**Instructions for the task**
The response must reproduce every record in full.

**Records for this task**
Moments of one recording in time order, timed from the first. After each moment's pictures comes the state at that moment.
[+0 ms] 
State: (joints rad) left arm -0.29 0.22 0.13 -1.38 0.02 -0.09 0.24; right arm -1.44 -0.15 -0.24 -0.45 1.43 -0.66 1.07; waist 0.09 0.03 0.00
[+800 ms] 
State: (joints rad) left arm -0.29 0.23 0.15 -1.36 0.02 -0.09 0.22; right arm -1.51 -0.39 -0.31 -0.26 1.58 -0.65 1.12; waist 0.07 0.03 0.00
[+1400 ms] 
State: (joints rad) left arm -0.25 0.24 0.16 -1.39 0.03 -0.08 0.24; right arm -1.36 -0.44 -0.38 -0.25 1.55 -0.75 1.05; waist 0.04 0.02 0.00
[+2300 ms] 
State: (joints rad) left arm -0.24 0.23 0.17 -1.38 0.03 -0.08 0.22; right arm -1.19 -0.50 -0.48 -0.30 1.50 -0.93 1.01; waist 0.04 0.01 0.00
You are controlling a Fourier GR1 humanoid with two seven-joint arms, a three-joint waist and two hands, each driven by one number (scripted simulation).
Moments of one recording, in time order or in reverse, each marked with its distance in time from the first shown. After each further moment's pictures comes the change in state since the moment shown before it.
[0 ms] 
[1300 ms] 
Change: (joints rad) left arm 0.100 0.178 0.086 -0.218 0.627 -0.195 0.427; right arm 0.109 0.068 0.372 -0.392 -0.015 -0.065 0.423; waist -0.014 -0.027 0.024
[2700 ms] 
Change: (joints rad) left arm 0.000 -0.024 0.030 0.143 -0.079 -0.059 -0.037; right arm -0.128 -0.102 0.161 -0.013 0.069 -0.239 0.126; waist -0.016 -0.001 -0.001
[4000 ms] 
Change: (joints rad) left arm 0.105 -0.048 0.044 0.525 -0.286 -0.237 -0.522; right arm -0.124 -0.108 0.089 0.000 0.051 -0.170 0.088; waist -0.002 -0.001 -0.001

**Reply to the task**
Moments of one recording in time order, timed from the first. After each moment's pictures comes the state at that moment.
[+0 ms] 
State: (joints rad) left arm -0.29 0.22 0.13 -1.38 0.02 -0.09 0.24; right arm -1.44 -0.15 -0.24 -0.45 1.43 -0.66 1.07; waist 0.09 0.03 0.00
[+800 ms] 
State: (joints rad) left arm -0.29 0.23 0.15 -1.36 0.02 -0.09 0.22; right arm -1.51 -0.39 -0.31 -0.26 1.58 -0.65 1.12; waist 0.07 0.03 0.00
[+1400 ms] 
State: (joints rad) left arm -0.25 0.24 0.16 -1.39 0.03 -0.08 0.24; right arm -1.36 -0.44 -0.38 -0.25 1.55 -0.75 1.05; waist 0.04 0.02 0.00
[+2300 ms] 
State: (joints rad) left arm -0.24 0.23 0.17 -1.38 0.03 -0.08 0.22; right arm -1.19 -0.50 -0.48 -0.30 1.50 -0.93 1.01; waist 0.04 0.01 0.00
You are controlling a Fourier GR1 humanoid with two seven-joint arms, a three-joint waist and two hands, each driven by one number (scripted simulation).
Moments of one recording, in time order or in reverse, each marked with its distance in time from the first shown. After each further moment's pictures comes the change in state since the moment shown before it.
[0 ms] 
[1300 ms] 
Change: (joints rad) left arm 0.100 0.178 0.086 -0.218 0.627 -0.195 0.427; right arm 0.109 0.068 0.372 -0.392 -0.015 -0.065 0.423; waist -0.014 -0.027 0.024
[2700 ms] 
Change: (joints rad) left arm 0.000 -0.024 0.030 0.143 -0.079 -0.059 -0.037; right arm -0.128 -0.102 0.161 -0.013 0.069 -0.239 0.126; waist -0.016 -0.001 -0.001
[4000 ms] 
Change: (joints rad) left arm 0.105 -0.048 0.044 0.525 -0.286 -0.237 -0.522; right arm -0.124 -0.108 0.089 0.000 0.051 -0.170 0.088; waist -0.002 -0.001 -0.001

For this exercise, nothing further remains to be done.